• Task to complete
Using the data below, copy each line that includes the word "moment".

• Extracted entries

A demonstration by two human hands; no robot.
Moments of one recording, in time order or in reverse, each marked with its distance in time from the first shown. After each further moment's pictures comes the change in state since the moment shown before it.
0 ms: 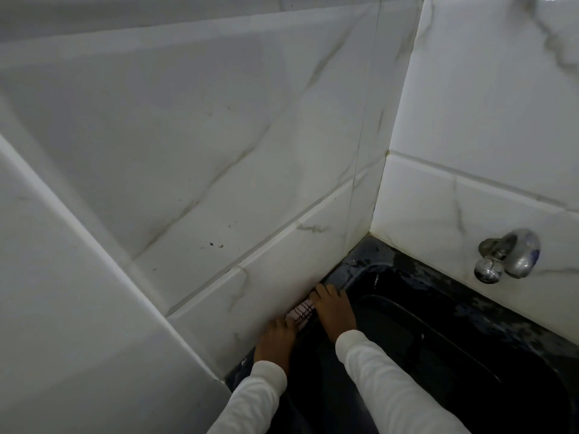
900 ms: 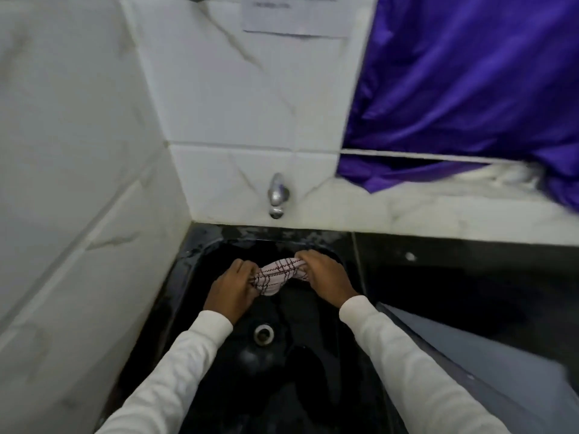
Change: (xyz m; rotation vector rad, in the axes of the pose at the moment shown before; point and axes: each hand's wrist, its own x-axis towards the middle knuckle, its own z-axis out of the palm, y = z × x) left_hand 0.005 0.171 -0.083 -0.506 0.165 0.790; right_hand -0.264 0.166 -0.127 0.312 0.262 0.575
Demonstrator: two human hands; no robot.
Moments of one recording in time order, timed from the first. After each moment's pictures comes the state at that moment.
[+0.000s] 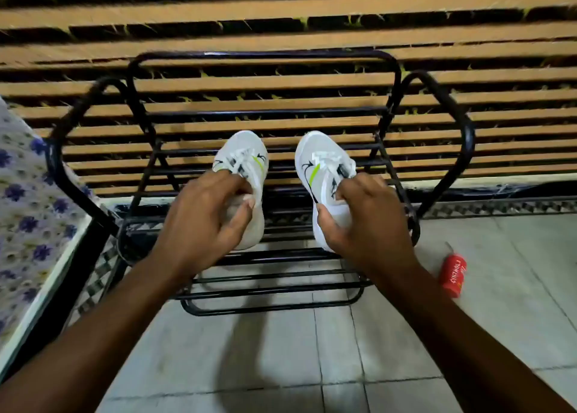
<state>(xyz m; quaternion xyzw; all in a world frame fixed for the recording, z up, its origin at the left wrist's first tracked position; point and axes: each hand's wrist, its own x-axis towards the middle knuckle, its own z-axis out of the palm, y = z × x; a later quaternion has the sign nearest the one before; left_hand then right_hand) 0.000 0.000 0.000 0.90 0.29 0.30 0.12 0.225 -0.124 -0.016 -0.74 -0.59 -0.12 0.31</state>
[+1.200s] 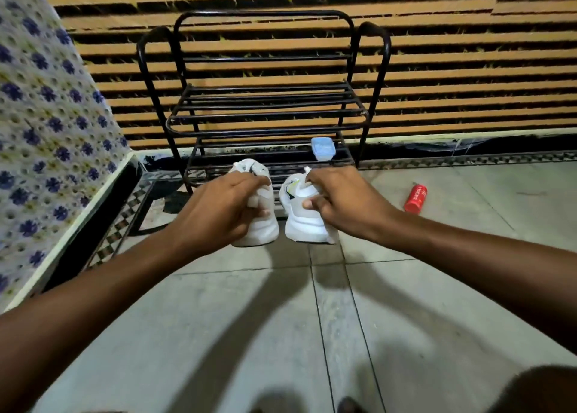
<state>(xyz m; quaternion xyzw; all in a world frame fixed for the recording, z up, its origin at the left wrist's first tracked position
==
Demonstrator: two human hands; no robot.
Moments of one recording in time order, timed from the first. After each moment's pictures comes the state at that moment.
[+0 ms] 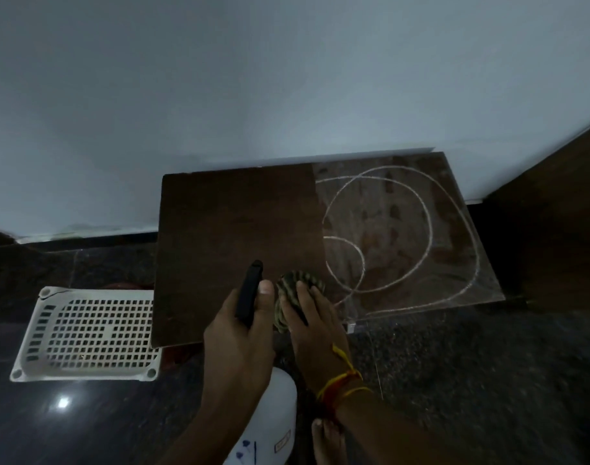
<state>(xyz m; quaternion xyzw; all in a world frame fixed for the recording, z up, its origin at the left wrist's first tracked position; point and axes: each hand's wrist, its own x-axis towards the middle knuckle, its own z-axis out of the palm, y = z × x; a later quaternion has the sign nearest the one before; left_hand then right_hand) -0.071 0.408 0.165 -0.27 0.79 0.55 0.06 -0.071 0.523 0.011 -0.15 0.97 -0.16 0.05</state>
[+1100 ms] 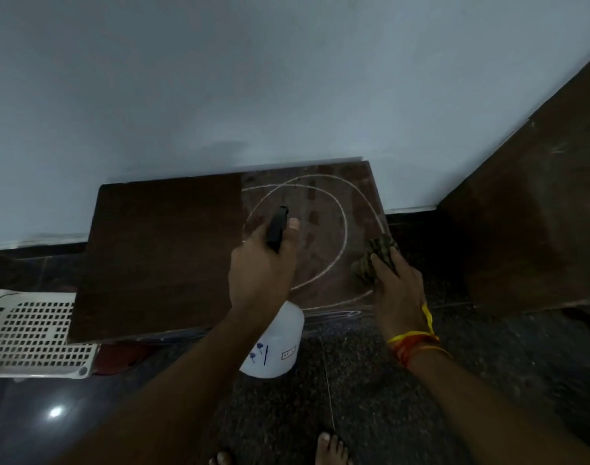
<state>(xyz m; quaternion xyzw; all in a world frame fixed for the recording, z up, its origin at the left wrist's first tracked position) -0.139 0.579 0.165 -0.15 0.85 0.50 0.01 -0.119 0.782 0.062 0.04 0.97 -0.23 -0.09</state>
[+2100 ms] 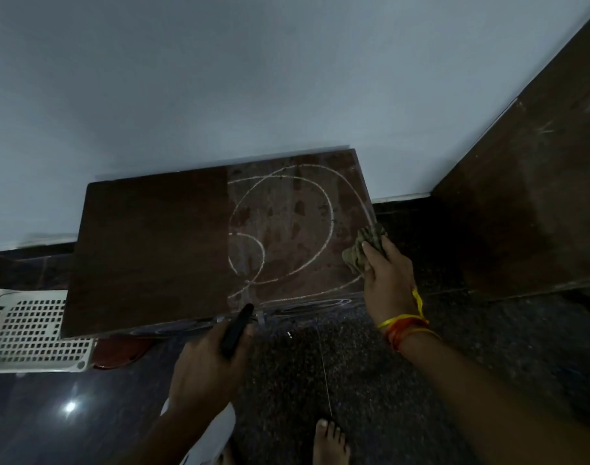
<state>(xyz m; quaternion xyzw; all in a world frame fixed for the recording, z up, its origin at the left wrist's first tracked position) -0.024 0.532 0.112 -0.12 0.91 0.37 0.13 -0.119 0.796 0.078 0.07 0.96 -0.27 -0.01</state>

• Response box
Moments of one recording, in time order or in reverse, each marked with its distance in time from the first shown. After each further moment's pictures comes the change in state since the moment shown before it.
Change: (xyz m; rotation vector rad, in the axes of the pose at the moment shown before; point and axes: each hand's wrist, its own x-axis towards the middle knuckle, its own z-axis out of the palm, y = z × x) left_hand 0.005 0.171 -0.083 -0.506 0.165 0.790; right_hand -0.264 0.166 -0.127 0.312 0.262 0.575
Moments of one recording in time order, timed from the first. After each moment's pictures comes the state at that moment.
Moments of one recording in time order, timed from the first. After each moment's pictures comes the state at that moment.

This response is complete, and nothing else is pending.